There are more than a few parallels between Nic and Olandria from Love Island USA Season 7 and Prince Harry and Meghan Markle. No, Nic isn’t the prince of the world’s most dangerous colonizer, but he is a 6’3” green-eyed model, tall, gentle, affectionate, and desired. And like Meghan, Olandria landed the man many people silently or openly believe she shouldn’t have.
For Meghan, the offense was daring to be even a little Black in the house of empire. For Olandria, it’s being a dark-skinned, Southern Black woman with sharp, striking features and having a white man choose her, protect her, and publicly adore her in a space that historically treats Black women as the friend, the filler, the footnote.
The backlash, in both cases, reveals more about the public than about the couples themselves.
When Meghan and Harry’s relationship became public, the British press lost its mind. Headlines turned feral. Every move was villainized. Meghan became the destroyer of tradition, the manipulator, the problem. The public simply could not accept that this woman – biracial, American, assertive, proud – was not only chosen but defended. Harry’s open love was treated as weakness. Meghan’s presence was framed as intrusion. It wasn’t love, it was betrayal.
Now, on Love Island USA, Olandria and Nic face a modern, Instagram-filtered version of the same dynamic. But instead of calling her a manipulator, the language has evolved.
“They’re being pushed by producers.”
“It’s giving fake.”
“There’s no spark.”
“This feels forced.”
Calling a couple “forced” or a “production couple” is a subtler kind of violence – one that casts doubt on the authenticity of their connection without needing to say the quiet part out loud. It suggests that Olandria could not be the natural choice. That the show must have nudged Nic in her direction to check a diversity box. That her desirability is not intrinsic but engineered. That it is not chemistry, it’s optics.

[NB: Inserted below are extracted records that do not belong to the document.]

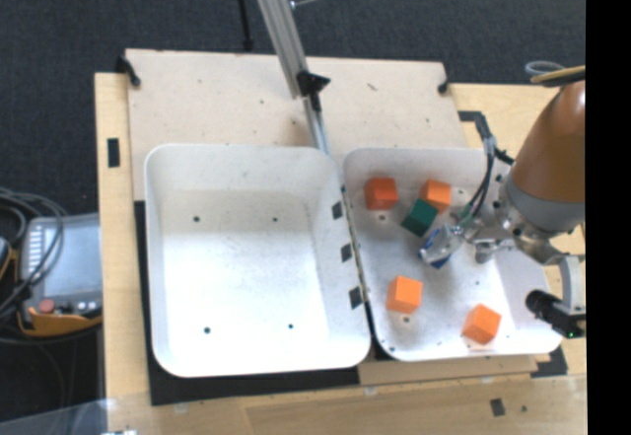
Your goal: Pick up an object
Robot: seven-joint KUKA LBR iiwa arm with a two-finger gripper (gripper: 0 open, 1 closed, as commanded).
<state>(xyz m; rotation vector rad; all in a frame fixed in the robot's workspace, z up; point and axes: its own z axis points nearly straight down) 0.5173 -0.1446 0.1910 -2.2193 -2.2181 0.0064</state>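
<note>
Camera view, read left to right. The left bin (246,255), a shallow white tray with rounded corners and a faintly speckled floor, lay beside the right bin (370,325), the two touching along a shared inner rim, probably so that objects could be carried from one to the other. A ribbed metal rail (278,14) ran down from the top to the junction of the bins.

The right bin held the graspable objects: an orange cube (382,193) near its upper left, a second orange cube (403,294) lower down, a dark green block (420,218) at centre, a small orange block (437,193) just above it, and another orange cube (481,324) near the lower rim. All appeared matte, hard-edged and well apart, apart from the green and small orange blocks, which sat near each other.

The gripper (439,251) stood low over the bin floor just below the green block, tilted leftward from the arm (552,162); whether its fingers were apart or together could not be told. Nothing was visibly held. The green block was judged the likeliest target, being nearest.
</note>
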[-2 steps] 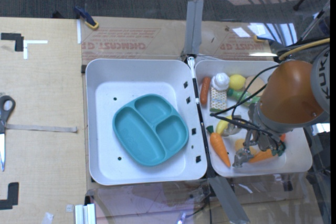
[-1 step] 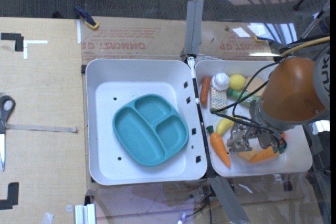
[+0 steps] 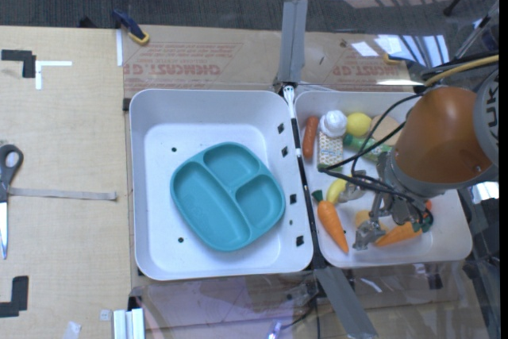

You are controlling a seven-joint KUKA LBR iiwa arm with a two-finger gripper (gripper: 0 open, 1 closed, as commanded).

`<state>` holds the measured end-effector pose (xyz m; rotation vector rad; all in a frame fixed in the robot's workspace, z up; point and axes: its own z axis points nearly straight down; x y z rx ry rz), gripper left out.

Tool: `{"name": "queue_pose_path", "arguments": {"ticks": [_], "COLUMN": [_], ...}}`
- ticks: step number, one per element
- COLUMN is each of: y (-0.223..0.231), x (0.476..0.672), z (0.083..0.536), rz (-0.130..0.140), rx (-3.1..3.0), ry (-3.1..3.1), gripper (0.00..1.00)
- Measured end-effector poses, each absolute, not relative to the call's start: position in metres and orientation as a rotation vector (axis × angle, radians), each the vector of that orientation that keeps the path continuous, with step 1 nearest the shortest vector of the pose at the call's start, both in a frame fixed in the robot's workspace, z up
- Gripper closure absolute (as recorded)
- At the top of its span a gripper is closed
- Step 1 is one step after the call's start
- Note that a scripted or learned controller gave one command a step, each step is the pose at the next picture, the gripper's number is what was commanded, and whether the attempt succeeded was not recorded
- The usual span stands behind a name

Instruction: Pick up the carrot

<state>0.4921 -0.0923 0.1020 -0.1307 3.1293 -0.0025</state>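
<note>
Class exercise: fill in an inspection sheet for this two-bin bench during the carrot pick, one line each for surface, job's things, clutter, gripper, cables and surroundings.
Surface: left bin holds a teal divided plate.
Job's things: two carrots in the right bin; left carrot lies free, right carrot lies at the gripper.
Clutter: white bottle, lemon, red sausage-like piece.
Gripper: gripper low over the right carrot; grasp unclear.
Cables: black cables cross the right bin.
Surroundings: scissors on the bench.

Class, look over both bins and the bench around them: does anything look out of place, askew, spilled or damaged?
Nothing looks spilled or broken. The teal divided plate sits at a slant in the left bin. In the right bin, a carrot, a white bottle and a lemon lie jumbled together.
</note>
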Motion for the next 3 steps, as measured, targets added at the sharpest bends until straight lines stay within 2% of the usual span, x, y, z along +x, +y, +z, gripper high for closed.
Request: {"name": "queue_pose_path", "arguments": {"ticks": [1,2,3], "y": [-0.0931,-0.093,-0.0929], "x": [0.4849,0.4876,0.4876], "z": [0.0925,0.1018,0.1018], "rz": [0.0,-0.003,-0.002], "rx": [0.002,-0.003,-0.002], "ry": [3.137,3.132,3.132], "gripper": [0.0,1.0,0.0]}}
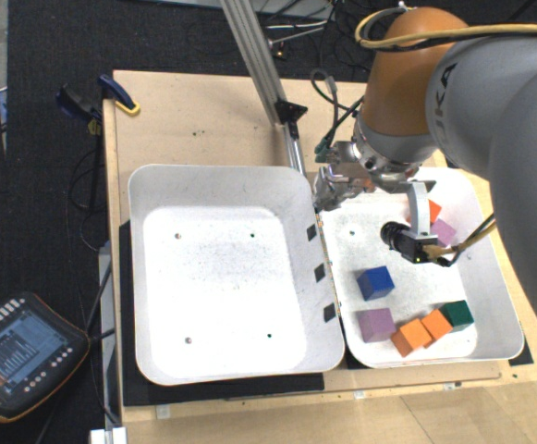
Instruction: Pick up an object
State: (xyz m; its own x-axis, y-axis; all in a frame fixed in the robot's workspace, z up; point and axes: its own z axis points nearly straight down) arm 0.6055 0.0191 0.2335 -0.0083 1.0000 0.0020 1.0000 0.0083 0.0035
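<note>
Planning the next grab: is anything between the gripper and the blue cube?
Nothing visible. The gripper sits at the right bin's upper-left corner, and bare bin floor lies between it and the blue cube. The purple block lies beyond the cube.

Robotics lab or test cell. A grey industrial arm (490, 91) with an orange band reached in from the right over a plywood bench (203, 123) bearing two shallow white bins (148, 192). A teach pendant (18, 354) with a lit screen lay near left on black floor. Loose cables (296, 17) and aluminium framing (250, 44) ran at the far side. A blue clamp (88, 100) gripped the bench's far left corner.
</note>
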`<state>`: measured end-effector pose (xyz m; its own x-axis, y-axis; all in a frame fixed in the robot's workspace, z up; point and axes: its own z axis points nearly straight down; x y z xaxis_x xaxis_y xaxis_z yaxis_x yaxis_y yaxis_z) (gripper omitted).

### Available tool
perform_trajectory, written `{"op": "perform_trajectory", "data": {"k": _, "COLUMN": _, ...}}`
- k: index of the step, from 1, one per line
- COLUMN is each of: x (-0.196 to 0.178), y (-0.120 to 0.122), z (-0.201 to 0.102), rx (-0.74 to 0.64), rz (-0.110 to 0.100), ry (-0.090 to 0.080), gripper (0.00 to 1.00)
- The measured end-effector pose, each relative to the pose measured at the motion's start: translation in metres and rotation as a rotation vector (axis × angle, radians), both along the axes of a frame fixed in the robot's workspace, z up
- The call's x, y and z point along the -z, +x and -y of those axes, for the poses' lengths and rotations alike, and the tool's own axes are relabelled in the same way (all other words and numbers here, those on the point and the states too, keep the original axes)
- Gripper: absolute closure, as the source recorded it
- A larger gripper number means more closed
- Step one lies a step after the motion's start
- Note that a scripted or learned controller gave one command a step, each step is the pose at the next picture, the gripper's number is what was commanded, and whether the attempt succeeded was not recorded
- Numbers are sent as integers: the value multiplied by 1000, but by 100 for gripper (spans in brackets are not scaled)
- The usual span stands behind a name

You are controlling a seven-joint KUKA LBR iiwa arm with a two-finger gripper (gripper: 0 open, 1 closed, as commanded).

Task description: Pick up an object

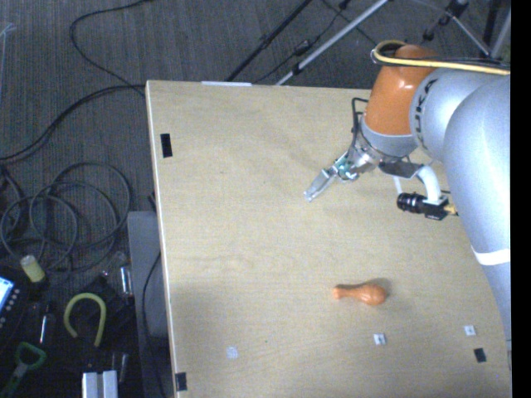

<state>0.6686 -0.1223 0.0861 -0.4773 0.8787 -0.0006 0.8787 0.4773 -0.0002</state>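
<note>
Robotics lab, floor cables [75,189], tripod legs [357,19] (carpeted floor), plywood bench [249,222]

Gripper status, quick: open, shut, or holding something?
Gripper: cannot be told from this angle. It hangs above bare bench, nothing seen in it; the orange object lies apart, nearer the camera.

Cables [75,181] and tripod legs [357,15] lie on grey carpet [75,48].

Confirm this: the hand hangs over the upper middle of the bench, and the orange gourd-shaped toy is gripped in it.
Wrong on the grip. The camera view shows the toy lying on the bench, well apart from the hand and nearer the camera. The rest holds: the hand hangs over the upper middle of the bench.
</note>
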Motion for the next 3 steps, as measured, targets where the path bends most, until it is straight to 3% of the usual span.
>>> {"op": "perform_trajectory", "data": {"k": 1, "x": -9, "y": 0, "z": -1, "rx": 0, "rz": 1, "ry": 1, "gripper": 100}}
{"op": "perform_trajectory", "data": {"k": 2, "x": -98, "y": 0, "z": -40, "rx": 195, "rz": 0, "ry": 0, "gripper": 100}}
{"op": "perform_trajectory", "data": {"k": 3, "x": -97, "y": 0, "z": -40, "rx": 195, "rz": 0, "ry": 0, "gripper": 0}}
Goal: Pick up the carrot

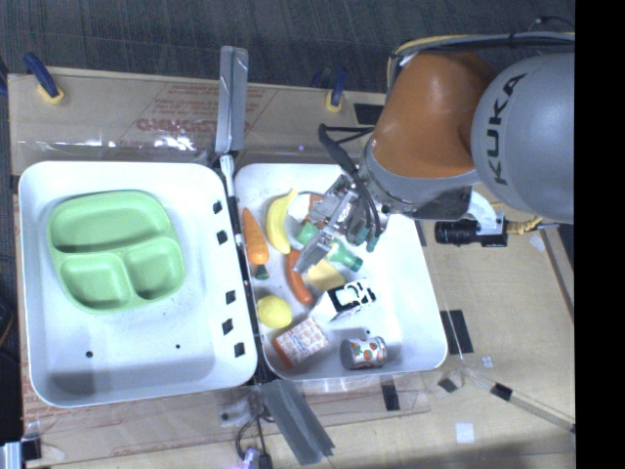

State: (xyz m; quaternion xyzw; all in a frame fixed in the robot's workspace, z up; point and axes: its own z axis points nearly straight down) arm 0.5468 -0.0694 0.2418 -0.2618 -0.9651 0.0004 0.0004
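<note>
The carrot (255, 237) is a short orange taper with a small green stub at its near end, lying lengthwise along the left wall of the right bin (422, 291), apart from the gripper. Close to its right lie a banana (278, 221) and a second orange piece (299, 283); nearer sit a lemon (274, 312), a patterned box (302, 340) and a small can (364, 352). The left bin (39, 291) holds a green divided tray (116, 249). Both bins rest on a tan bench (488, 360) with blue clamps along its far edge. The arm (469, 130) reaches in from the right, wrist angled down, its gripper (322, 242) low among the items mid-bin; whether its jaws are open or closed cannot be told.
</note>
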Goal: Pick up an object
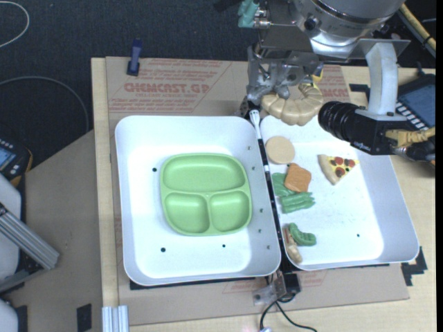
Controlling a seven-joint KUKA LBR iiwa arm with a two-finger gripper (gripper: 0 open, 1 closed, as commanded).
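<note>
Arm: the grey KUKA arm (346, 5) entered from 1 o'clock and hung over the far edge of the right bin.
Claw: the claw (282, 88) sat at 12 o'clock of the right bin, right above the pale croissant; whether it was open or closed, I cannot tell, since the metal parts blurred together there.
Croissant: a pale beige, ridged toy croissant (294, 107) lay in the far-left corner of the right bin, touching or just under the claw.
Left bin: a shallow white bin (131, 185) held a light-green plastic divided plate (205, 192) near its middle.
Right bin: a shallow white bin (374, 220) carried the remaining toys.
Biscuit: a round tan disc (280, 149) lay at 6 o'clock of the croissant.
Toast: an orange-brown square piece (298, 178) rested against green bean pods (292, 196).
Pizza: a yellow wedge with red spots (336, 167) lay at 3 o'clock of the toast.
Table: brown cardboard sheet (173, 81) under both bins.
</note>
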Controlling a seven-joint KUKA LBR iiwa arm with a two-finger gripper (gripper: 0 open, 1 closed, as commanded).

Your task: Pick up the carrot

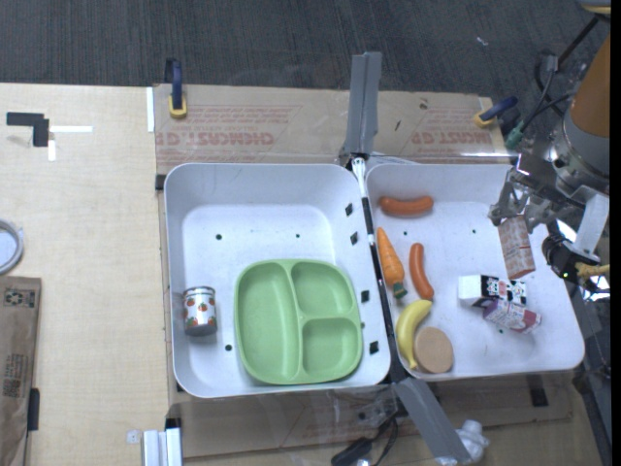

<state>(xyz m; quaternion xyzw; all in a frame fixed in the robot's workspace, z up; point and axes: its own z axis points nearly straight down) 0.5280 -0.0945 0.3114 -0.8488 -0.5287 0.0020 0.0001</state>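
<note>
Small orange plastic carrot [390,257] with green top, lying in the right white bin [466,187] against its left wall — long axis running near to far, well apart from the two-finger gripper [514,207] and to its left. Gripper at the bin's right edge, a red-and-white packet [517,248] hanging below it — whether gripped, impossible to tell.

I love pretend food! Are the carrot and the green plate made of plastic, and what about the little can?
The carrot looks like smooth toy plastic: even orange, slightly shiny, probably not real. The green plate also looks plastic, with a flat pastel colour, soft moulded dividers and a matte sheen. The little can seems metal, with a silvery reflective top and rim and a printed label, though it could be a plastic toy.
</note>
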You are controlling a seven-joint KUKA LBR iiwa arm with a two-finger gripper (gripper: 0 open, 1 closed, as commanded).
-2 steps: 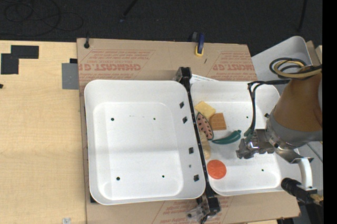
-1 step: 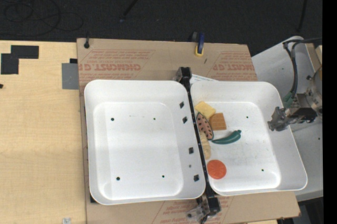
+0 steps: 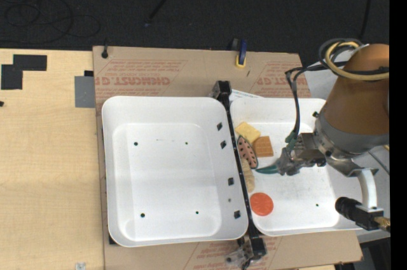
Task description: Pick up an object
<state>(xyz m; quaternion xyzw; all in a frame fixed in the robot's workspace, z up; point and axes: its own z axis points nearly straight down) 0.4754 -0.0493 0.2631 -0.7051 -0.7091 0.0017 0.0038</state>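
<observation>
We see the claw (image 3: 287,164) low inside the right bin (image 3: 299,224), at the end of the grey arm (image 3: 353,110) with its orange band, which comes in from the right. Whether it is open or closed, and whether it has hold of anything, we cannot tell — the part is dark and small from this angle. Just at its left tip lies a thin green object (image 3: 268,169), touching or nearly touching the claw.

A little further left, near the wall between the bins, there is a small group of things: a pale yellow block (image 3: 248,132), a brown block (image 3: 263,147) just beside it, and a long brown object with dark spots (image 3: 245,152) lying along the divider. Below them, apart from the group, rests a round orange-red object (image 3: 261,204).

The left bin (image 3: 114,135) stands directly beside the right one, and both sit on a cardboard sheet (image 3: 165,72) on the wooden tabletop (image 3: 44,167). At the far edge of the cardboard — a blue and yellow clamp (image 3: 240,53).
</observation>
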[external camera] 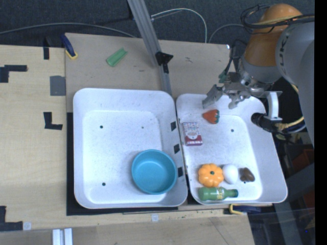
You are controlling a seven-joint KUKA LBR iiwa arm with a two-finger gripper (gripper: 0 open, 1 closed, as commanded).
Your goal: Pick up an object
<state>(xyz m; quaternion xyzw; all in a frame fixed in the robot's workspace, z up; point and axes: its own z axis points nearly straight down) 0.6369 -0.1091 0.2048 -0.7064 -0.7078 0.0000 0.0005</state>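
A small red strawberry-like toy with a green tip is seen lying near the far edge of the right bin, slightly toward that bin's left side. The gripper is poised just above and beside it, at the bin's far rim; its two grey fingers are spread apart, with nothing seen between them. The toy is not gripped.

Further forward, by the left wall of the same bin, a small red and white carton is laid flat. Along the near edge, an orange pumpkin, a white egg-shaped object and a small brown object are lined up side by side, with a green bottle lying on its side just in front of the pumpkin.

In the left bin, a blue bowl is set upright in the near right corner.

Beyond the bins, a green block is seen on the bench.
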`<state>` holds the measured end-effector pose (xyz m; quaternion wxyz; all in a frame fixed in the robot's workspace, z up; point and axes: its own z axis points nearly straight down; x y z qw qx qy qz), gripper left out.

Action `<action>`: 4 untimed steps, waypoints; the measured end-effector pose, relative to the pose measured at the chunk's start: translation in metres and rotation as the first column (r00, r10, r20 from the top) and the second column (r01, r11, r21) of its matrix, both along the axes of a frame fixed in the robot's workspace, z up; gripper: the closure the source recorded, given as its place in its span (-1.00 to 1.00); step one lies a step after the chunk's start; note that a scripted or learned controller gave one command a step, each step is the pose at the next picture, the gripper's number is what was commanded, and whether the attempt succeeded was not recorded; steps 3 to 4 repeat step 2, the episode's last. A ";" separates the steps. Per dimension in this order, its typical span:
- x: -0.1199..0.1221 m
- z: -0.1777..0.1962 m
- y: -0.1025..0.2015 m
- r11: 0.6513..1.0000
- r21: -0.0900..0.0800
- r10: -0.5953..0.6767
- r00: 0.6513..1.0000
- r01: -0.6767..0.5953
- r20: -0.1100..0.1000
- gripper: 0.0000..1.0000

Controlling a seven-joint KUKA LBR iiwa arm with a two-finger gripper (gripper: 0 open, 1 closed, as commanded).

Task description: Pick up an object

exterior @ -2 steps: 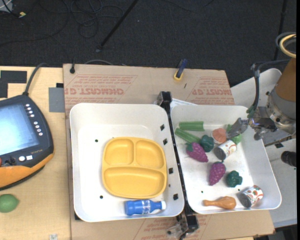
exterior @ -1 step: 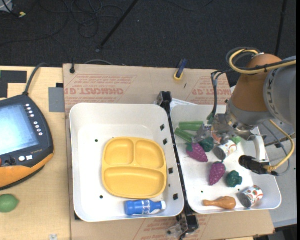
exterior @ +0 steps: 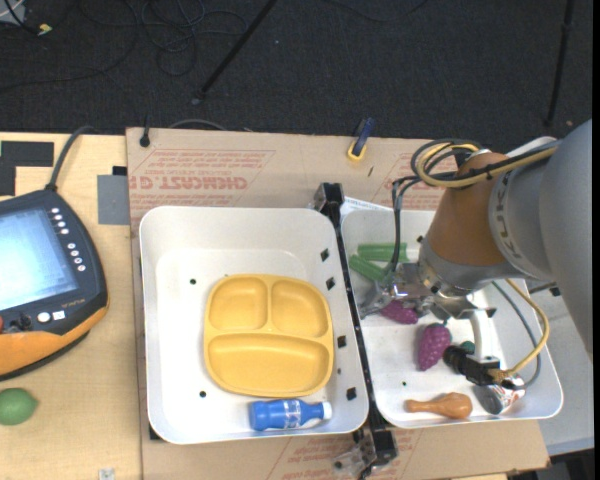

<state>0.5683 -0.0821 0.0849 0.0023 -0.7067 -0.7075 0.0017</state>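
Note:
My gripper [exterior: 388, 296] is low in the right bin [exterior: 540, 393], near its left wall, under the orange wrist band. A small purple piece [exterior: 402, 314] lies right at the gripper's lower side, partly hidden by it. A green object [exterior: 373, 261] lies just behind the gripper. A purple bunch of grapes [exterior: 432, 345] sits to the front right of it. Close to the bin's front wall lies a tan drumstick [exterior: 440, 405]. Nothing is visibly held.
The left bin [exterior: 170, 268] holds a yellow divided plate [exterior: 269, 332] and a blue bottle [exterior: 288, 414] lying at its front. A black divider [exterior: 345, 298] separates the bins. A teach pendant [exterior: 30, 268] and a green ball [exterior: 13, 406] sit on the bench at left.

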 end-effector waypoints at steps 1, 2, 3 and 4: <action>0.001 0.012 -0.003 1.000 0.001 -0.007 1.000 0.007 -0.001 1.00; -0.044 0.108 0.075 1.000 0.003 0.005 1.000 -0.005 0.007 1.00; -0.044 0.108 0.075 1.000 0.003 0.005 1.000 -0.005 0.007 1.00; -0.044 0.108 0.075 1.000 0.003 0.005 1.000 -0.005 0.007 1.00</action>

Let’s be honest about who this narrative serves and who it excludes.
This isn’t just discomfort from white viewers. Olandria and Nic also face scrutiny from some Black women, many of whom have internalized the same beauty standards that have long devalued them. There are Black women online questioning whether Olandria is “pretty enough” to have pulled Nic. Some of it is jealousy disguised as objectivity. But much of it is pain – the ache of never having been loved out loud, never having been chosen in the daylight, never having seen someone like themselves be the fantasy. For them, Olandria represents both what they want and what they have been taught they cannot have.
Then there is the Black male backlash – sharp, bitter, and revealing. Some Black men, raised in a culture that told them Black women were loud, combative, unworthy, chose to seek validation through whiteness. They have spent years positioning proximity to white women as status, as proof they have made it. But here comes Nic, a white man, standing ten toes down for a Black woman. Unbothered. Clear-eyed. Soft. Loving. That dissonance stings. It challenges the lie they were sold and the choices they made based on it.
So they lash out. Not at the systems that taught them to devalue Blackness, but at Olandria, for disrupting the narrative.
That is the part no one wants to say out loud. A Black woman being adored disrupts everyone’s fantasy, including some of our own.
Because her being loved this way – freely, publicly, completely – forces people to confront how much they have settled, compromised, or participated in their own erasure.
So no, Olandria and Nic are not “forced.”
They are forbidden in the eyes of a culture still clinging to the lie that Black women must earn love through pain, silence, or exceptionalism.
They are not a production couple.
They are a problem for people who cannot accept that a Black woman can be the one chosen first, chosen boldly, chosen without apology – not despite who she is, but because of it.
And that is what some people – white, Black, and in between – will always try to tear down.
But the truth remains.
She was wanted. Chosen. Loved.
And for some, that is the most unforgivable thing of all.